#### Task requirements
Show all lines containing "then" from the data below.

──────── The data ────────

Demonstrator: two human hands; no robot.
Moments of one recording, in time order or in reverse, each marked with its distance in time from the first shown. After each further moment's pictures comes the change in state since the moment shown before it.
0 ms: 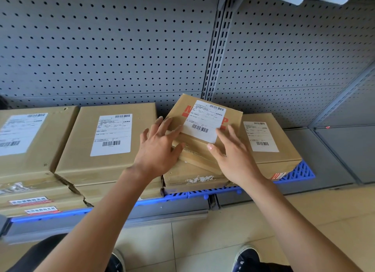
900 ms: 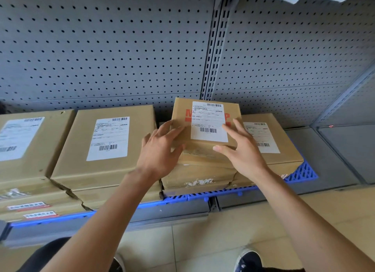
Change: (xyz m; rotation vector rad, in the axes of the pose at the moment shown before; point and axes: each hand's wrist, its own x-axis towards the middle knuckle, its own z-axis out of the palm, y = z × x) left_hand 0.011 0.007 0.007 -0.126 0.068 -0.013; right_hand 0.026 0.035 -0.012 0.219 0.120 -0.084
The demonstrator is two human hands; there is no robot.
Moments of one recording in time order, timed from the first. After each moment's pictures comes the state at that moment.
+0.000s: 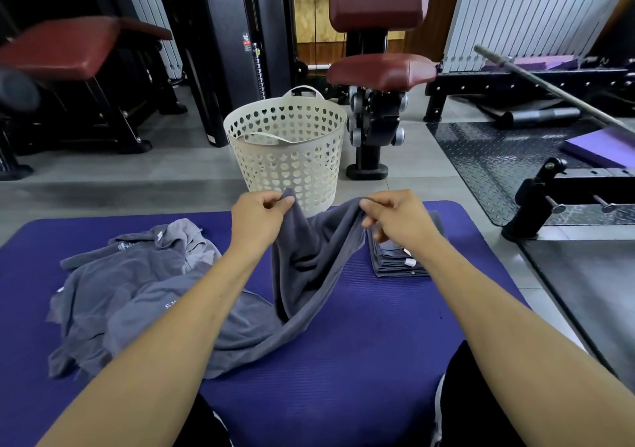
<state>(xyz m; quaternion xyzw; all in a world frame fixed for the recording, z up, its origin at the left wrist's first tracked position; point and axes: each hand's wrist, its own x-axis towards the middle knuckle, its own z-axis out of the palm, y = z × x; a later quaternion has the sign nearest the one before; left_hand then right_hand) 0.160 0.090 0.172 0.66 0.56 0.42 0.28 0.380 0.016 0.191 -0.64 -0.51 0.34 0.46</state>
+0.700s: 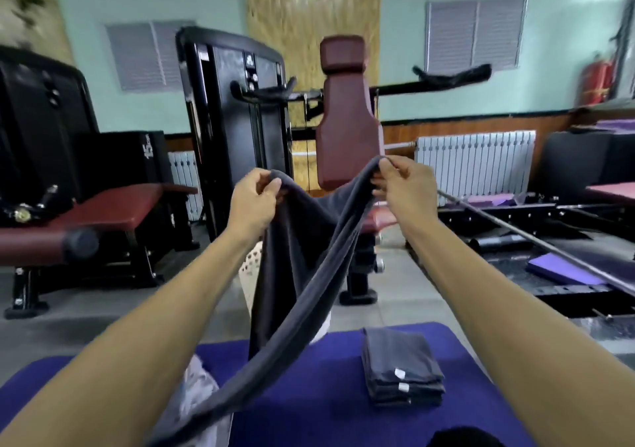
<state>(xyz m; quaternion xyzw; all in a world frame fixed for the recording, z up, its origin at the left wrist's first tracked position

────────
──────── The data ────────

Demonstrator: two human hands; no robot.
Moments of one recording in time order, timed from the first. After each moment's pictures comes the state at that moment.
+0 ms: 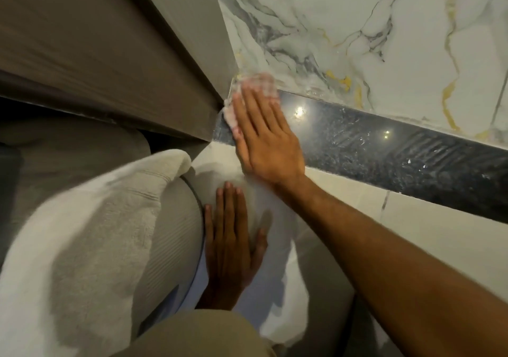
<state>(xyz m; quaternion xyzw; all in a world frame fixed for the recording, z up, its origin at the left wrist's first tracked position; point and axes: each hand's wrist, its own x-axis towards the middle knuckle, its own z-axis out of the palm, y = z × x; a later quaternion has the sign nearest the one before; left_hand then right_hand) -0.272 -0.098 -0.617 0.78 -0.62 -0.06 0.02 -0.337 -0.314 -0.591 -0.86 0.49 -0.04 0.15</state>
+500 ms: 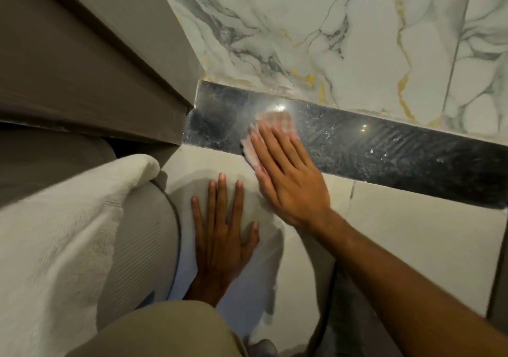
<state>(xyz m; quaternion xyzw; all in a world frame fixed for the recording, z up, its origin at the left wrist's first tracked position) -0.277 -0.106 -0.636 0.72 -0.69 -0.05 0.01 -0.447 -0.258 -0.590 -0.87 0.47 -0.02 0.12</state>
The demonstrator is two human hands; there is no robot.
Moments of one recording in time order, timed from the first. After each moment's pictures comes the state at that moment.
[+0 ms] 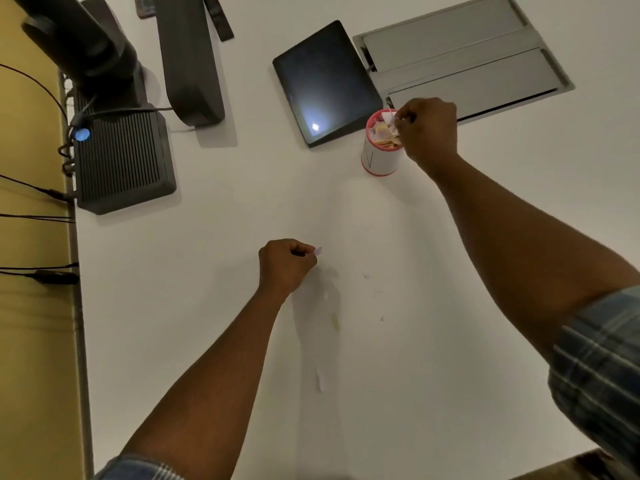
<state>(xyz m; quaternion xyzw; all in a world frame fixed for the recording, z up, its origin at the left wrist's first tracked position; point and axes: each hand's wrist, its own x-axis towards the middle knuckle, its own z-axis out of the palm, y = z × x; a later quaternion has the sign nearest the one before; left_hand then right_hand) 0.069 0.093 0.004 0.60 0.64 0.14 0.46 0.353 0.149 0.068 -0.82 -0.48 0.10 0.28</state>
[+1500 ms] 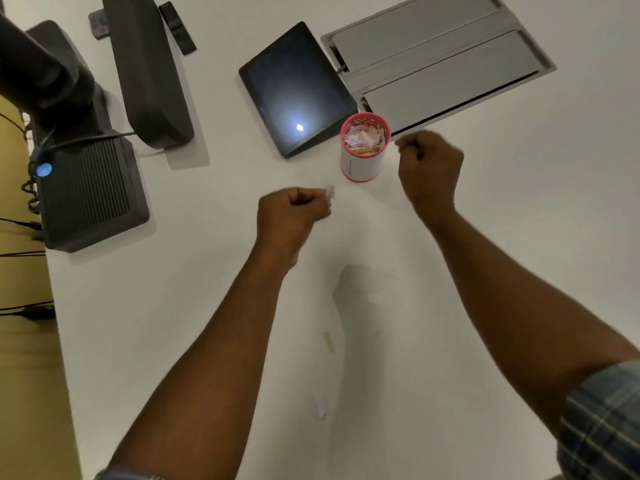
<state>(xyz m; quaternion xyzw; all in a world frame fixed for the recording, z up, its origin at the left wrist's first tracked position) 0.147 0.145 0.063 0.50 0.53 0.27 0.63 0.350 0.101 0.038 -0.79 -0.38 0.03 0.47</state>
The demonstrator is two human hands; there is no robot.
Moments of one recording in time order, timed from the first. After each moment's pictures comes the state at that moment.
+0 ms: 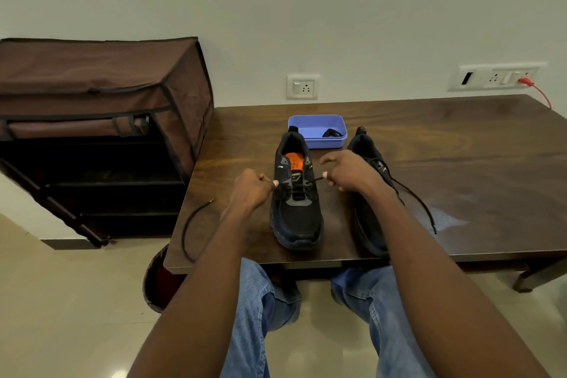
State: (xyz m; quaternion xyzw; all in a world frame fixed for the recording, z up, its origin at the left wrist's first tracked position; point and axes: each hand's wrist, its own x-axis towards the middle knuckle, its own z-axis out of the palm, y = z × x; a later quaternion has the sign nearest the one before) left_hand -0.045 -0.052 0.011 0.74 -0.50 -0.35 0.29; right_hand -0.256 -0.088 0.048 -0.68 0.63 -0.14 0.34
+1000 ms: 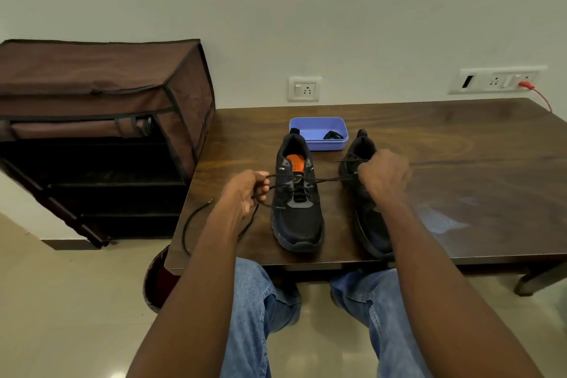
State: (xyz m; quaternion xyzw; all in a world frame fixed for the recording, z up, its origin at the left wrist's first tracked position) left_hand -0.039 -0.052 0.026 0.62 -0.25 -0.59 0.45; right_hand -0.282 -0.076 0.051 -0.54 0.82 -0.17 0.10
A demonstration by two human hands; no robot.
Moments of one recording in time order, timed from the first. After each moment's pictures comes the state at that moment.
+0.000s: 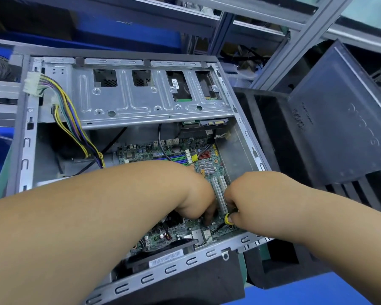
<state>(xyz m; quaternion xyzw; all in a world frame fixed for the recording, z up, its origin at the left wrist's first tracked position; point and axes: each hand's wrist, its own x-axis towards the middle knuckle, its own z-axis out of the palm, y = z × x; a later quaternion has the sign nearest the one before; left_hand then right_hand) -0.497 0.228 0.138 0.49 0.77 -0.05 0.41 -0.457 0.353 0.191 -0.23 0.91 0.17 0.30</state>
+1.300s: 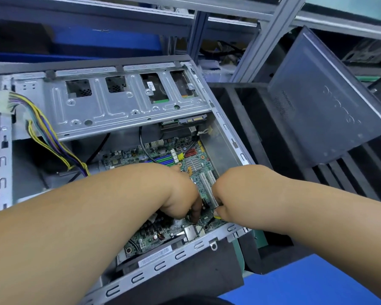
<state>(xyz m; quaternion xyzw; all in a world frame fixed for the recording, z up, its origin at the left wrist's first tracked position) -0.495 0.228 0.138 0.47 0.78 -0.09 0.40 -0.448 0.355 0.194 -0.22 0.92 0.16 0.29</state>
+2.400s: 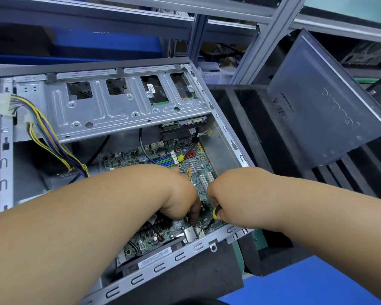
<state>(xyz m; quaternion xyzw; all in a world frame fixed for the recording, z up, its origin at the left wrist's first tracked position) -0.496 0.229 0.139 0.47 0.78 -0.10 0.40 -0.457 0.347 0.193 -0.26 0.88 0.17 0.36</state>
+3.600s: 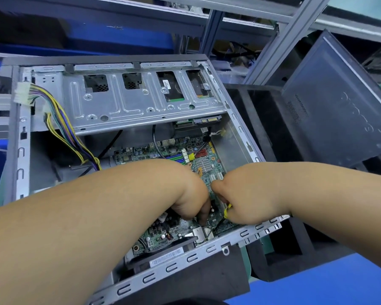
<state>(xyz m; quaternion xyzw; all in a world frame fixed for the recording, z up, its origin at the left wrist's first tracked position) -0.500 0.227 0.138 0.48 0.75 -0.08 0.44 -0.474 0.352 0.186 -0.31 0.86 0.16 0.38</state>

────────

#### Your response
<state>(xyz m; quaternion xyzw; all in a world frame fixed for the recording, z up, its origin at the left wrist's first tracked position; point and axes: each hand's wrist, its own x-axis towards the middle knuckle, its own z-axis out of the palm, y = z × x; a later quaternion has the sign nearest the one before; left_hand then right_hand) 0.160 0.090 0.172 0.66 0.56 0.42 0.28 0.380 0.016 0.191 -0.64 -0.51 0.34 0.46</state>
<state>(xyz m; quaternion xyzw; all in a world frame fixed for the recording, z up, its origin at the left wrist's first tracked position; point and axes: each hand's wrist, its own x-axis towards the middle knuckle, its own z-axis out of the palm, y = z × x; a later quaternion has the sign nearest the one before; left_hand then right_hand) -0.272 -0.098 -0.617 0.78 -0.62 -0.06 0.02 -0.337 -0.314 -0.591 -0.86 0.49 -0.04 0.15</state>
<state>(xyz m; quaternion xyzw; all in a world frame fixed for the recording, z up, its origin at the left wrist's first tracked position; point and axes: each hand's wrist, its own x-axis towards the middle knuckle, its own z-axis out of the palm, y = z × x; a later quaternion has the sign nearest the one before; left_hand then right_hand) 0.069 0.093 0.004 0.60 0.64 0.14 0.46 0.353 0.149 0.068 -0.82 -0.48 0.10 0.28</state>
<state>(xyz m; quaternion xyzw; all in a world frame fixed for the recording, z up, its origin at the left wrist's first tracked position; point and axes: each hand's wrist, its own x-axis towards the middle knuckle, its own z-axis out of the palm, y = z × x; a later quaternion has the sign nearest the one before; left_hand then right_hand) -0.497 0.228 0.138 0.49 0.77 -0.05 0.41 -0.457 0.353 0.191 -0.23 0.91 0.17 0.30</state>

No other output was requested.